Aborting and saving the final best model. Encountered exception: CUDA out of memory. Tried to allocate 94.00 MiB (GPU 0; 15.75 GiB total capacity; 13.81 GiB already allocated; 78.88 MiB free; 14.34 GiB reserved in total by PyTorch)

It appears that your memory is already occupied somewhere else. I'm not sure how this fits together with the shell command (this should actually not apply here), but PyTorch can sometimes be a bit problematic when it comes to releasing GPU memory.

Edit: It could of course be that the allocation happens gradually and only the last part is shown. But it may be worth checking the memory allocation before resuming the training.

svlandeg commented 3 years ago

Either way, this part in language.evaluate() is probably the culprit:

        if len(self.pipeline):
            docs = list(docs)

This was added just for timing purposes. I think the code should simply still run without these two lines though - any chance you can check whether removing them improves things memory-wise? (your timing results will be temporarily wrong but let's worry about that later)

adrianeboyd commented 3 years ago

Oops, yeah that should be done differently. (But I don't understand why this ends up different in the second round than in the first?)

fcggamou commented 3 years ago

Great! Thanks a lot for the workaround, I will test this and post an update.

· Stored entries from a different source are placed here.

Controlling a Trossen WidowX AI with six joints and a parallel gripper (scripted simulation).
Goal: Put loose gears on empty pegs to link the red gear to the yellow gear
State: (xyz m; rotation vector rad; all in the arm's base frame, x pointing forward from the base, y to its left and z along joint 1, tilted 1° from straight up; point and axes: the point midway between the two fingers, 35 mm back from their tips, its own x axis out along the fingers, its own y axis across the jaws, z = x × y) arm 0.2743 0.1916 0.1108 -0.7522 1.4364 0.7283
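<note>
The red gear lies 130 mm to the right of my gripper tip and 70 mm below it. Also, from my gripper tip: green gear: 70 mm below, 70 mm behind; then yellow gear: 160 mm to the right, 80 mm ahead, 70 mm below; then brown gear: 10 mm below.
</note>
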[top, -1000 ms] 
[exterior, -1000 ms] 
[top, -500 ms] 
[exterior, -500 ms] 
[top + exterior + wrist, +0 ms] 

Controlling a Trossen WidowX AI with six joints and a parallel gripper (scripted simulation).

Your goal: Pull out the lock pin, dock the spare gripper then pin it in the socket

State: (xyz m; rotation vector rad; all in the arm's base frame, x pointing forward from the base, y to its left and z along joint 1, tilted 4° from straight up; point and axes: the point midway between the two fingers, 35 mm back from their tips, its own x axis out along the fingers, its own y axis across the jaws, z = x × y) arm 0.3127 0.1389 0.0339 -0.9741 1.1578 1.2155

fcggamou commented 3 years ago

Just FYI the workaround did not work, I still get the same error in this line:

for i, (doc, eg) in enumerate(zip(docs, examples)):

I pulled your fix @adrianeboyd and still I get the same OOM exception at language.py line 1319:

# iterate over final generator
if docs is not None:
   for doc in docs:
      pass

Is this just for timing purposes? Can I safely remove those lines? Thanks!

adrianeboyd commented 3 years ago

It isn't just for timing purposes because you're not actually running the final component (which is the NER model you're trying to train) unless you iterate over that generator. (Earlier versions had the scorer iterate over this generator, and the overall goal here was to separate the pipeline timing from the scorer timing.) I think the previous version was still a bit clunky so I've reworked it a bit more. Can you try the updated version here? https://github.com/explosion/spaCy/pull/6386

Looking at this again, I think the problem might actually be that the default batch_size (256) is too high for a GPU if you have some longer dev docs. We've trained a fair number of models internally, but we don't have many docs that are over a paragraph or so long. How many dev docs were you using? Were any particularly long? Using my updated PR, is it better if you manually lower the default batch_size in the evaluate() kwargs?

We're also running into some memory issues internally on CPU (for xx models that we haven't published yet) either due to large training corpora or long dev docs, so I'll be looking into a few spots where we can improve the memory usage in the near future.

Since this is something that may need to be adjusted and have different defaults for CPU vs. GPU, I think we'll most likely need a way to specify the batch size for evaluate from the config, but I'm not sure exactly how yet. We may need to add a training parameter like eval_batch_size? We'll have to discuss what makes sense...

(And I still don't know what's going on with the differences between training from scratch and resuming.)